In March 2025, Barbaro retired after 46 years and named Cassidy Frazier as the new publisher. Barbaro will remain as president of the Austin Chronicle Corporation.

==SXSW==

Barbaro co-owned the South by Southwest festival, which he co-created with Roland Swenson, Louis Black and Louis Jay Meyers in 1987.
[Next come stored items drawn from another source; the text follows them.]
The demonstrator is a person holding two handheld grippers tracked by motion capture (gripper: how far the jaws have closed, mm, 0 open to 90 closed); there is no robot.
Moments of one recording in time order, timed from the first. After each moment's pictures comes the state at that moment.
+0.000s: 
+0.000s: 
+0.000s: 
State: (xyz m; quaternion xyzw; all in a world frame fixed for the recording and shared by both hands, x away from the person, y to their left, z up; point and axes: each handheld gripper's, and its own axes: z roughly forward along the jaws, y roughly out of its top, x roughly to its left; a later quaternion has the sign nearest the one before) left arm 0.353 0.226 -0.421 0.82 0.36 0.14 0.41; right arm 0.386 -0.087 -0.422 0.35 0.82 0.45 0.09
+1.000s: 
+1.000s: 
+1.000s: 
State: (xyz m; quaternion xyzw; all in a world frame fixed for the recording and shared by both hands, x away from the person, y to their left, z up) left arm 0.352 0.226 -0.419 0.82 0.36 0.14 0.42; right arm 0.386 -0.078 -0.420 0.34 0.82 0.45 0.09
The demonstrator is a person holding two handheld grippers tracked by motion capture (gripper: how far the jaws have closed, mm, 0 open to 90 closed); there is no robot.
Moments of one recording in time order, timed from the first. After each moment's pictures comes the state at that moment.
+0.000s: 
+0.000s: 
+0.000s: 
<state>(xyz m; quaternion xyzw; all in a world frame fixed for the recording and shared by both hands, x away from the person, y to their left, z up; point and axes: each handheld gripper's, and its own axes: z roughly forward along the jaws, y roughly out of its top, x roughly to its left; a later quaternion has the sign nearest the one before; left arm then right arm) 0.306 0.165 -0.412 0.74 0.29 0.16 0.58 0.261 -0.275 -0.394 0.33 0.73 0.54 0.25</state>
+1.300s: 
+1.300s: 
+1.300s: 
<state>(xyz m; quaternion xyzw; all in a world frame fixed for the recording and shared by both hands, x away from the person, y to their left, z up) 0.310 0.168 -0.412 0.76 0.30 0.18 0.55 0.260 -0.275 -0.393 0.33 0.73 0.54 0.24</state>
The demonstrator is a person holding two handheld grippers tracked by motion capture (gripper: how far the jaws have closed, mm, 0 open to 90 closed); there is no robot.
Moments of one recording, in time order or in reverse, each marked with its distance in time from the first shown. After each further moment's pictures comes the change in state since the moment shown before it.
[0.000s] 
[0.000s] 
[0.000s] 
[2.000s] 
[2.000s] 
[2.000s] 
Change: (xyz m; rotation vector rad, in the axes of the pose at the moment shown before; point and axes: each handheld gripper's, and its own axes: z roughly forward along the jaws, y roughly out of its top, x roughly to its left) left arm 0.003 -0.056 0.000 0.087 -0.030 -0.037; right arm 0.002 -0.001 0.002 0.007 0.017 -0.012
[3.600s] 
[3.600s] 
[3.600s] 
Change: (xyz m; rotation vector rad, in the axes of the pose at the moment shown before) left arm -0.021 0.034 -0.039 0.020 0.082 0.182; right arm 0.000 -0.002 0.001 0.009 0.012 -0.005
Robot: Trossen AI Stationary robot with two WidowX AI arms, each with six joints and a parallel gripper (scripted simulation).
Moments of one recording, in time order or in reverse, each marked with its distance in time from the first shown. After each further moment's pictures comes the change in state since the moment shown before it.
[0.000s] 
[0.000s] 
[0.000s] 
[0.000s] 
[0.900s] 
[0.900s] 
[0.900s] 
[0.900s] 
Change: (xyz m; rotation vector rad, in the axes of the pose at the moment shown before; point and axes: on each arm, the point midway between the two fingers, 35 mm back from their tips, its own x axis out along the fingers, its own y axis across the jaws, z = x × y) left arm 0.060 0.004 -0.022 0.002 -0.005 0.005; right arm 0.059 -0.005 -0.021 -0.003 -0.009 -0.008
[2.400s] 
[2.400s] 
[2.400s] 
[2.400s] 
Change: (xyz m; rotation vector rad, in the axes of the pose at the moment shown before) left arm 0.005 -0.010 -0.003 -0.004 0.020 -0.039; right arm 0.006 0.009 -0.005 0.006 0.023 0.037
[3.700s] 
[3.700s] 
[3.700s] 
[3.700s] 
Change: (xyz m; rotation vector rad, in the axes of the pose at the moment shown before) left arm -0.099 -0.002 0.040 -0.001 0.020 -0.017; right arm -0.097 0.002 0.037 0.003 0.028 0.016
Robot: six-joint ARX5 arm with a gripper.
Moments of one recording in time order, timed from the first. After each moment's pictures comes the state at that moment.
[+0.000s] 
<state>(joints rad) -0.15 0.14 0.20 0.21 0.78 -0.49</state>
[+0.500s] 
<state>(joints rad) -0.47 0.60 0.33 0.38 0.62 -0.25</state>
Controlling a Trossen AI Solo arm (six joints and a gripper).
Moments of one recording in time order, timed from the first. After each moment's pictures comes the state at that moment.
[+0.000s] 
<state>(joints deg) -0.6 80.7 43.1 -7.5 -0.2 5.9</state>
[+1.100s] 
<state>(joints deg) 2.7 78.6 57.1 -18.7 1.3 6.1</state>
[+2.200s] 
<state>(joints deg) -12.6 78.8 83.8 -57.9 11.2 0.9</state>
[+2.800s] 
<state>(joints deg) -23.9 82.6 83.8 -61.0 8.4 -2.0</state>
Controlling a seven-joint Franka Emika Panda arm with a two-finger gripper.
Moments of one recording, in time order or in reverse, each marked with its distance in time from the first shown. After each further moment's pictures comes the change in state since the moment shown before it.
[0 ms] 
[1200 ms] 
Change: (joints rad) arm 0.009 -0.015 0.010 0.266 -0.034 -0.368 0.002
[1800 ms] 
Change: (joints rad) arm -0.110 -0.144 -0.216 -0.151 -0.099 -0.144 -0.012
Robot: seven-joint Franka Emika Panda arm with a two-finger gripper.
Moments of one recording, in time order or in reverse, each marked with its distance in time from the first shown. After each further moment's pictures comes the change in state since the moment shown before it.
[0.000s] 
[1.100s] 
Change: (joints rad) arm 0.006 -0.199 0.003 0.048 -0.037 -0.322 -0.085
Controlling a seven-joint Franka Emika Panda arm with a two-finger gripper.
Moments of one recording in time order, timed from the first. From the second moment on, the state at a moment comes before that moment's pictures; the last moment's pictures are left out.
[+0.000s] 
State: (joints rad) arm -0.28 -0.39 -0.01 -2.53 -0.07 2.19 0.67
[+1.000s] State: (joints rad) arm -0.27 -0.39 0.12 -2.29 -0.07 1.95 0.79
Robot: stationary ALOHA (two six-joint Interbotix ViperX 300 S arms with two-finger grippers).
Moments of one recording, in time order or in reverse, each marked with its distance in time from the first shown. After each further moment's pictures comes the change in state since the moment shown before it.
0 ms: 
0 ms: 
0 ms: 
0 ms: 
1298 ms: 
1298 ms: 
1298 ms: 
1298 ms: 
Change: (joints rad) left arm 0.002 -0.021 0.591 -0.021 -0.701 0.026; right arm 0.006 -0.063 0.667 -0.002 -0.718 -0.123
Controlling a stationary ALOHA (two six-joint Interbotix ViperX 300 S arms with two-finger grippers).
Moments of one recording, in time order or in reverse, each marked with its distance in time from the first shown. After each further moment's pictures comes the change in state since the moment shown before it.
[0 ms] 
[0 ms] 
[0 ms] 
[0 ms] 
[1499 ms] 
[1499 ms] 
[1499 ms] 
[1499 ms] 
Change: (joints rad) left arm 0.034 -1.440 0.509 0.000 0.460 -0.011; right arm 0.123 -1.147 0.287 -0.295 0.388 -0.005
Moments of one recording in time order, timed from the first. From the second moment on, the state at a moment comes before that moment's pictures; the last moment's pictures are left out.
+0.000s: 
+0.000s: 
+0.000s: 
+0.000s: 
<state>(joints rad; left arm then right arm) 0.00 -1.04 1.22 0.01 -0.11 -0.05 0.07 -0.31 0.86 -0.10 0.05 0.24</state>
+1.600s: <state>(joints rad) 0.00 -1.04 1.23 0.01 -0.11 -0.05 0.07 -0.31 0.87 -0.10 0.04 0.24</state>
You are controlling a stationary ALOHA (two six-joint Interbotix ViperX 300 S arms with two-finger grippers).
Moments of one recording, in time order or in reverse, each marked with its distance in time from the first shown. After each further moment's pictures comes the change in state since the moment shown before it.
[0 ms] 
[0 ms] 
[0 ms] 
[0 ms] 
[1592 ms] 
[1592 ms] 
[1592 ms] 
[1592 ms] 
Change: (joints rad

SXSW was forced to cancel its March 2020 in-person event during the COVID pandemic. In 2021, faced with possible bankruptcy, SXSW took on Penske as a parner. The partnership with the L.A.-based giant in digital media and information services, enabled SXSW to survive. In August 2026 Barabaro announced he was selling the remainder of his stake in SXSW to Penske.

==Biography==
Barbaro is the son of Marilyn Buferd (Miss America 1946) and Francesco Barbaro, a WWII Italian submarine commander, movie agent and producer. Barbaro grew up in Los Angeles and also Dallas. He attended UCLA where he developed his interest in cinema.

In the mid-1970s he moved to Austin and enrolled in the University of Texas. There he earned a graduate degree in Radio, Television, and Film. While at UT he worked on The Daily Texan where he served as film critic.

He lives in Austin with his wife Susan Moffat.